**Requirement**
If a line in the listing carries the word "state", return a copy of that line.

Data block START

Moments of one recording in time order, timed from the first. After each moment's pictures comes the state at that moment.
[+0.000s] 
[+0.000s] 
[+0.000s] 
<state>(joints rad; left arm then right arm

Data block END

**Answer to the exercise**
Moments of one recording in time order, timed from the first. After each moment's pictures comes the state at that moment.
<state>(joints rad; left arm then right arm

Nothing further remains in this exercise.